Multiple Imputation in Predictive Modeling of Arthroplasty Database
MetadataShow full item record
- Master theses 
This thesis presents a method of imputing missing values in data, creating a simple data mining tool and using data mining to see whether such imputed data can be used to predict failures of hip prosthetics in smaller databases. The data set used for this thesis is based on explanted prosthetics from total hip arthroplasty revision surgeries. It is in the early phases and is rather a small data set with many missing values. Multiple imputation was used to estimate missing values in an attempt to build a more complete dataset to perform predictive modelling. A simple linear regression and multiple linear regression were used with a prediction function for linear models. While the initial results of the imputation looked promising, comparisons with the original data and the imputed data did not show much improvement. The data was also used in a prototype application for data mining that allows the users to input their data and select the variables for analysis, and present a plot and summary of the model. The application, which is the artefact of this research is fully functional, but simple. Creating larger and more general applications in R can get complex, and other technologies might be more suitable. However, it is a very powerful statistical tool for special tasks and modelling. Data mining was used to explore the potential to make predictions with the data. Using linear regression on both the original and imputed data showed that the results were similar overall, but with some significant differences. The methods of validation indicated that, while the model was not great, there was something to gain from it.
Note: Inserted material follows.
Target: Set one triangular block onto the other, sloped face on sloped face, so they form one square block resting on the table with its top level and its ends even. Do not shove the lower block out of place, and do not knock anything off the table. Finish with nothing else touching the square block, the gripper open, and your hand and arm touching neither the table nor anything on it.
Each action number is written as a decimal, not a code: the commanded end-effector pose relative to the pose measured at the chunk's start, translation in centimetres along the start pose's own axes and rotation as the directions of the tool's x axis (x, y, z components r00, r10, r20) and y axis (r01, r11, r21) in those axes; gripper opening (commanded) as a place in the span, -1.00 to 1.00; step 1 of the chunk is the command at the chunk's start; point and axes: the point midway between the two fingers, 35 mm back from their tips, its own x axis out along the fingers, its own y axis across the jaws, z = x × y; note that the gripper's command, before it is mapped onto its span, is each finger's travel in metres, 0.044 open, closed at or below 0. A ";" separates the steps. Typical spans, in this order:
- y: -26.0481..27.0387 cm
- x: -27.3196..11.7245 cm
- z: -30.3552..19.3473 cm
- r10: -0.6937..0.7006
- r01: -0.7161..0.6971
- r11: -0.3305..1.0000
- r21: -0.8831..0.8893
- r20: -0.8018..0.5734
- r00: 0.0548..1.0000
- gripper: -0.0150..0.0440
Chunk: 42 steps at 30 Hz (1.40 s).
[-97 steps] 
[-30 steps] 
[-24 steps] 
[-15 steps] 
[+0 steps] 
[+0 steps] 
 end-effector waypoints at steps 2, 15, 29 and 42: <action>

Predictions were run by a multiple linear regression model on both sets of data, displaying some difference but not enough to draw conclusions about the effect and contribution of data imputation. Currently, the methods in question will have to be further refined, preferably in collaboration with experts. The application can be expanded, but a different approach should be considered based on the scope of any future research. The data mining, even when applied on limited data sets, shows potential and encourages applications of data mining methods from an early stage of research when data collection begins.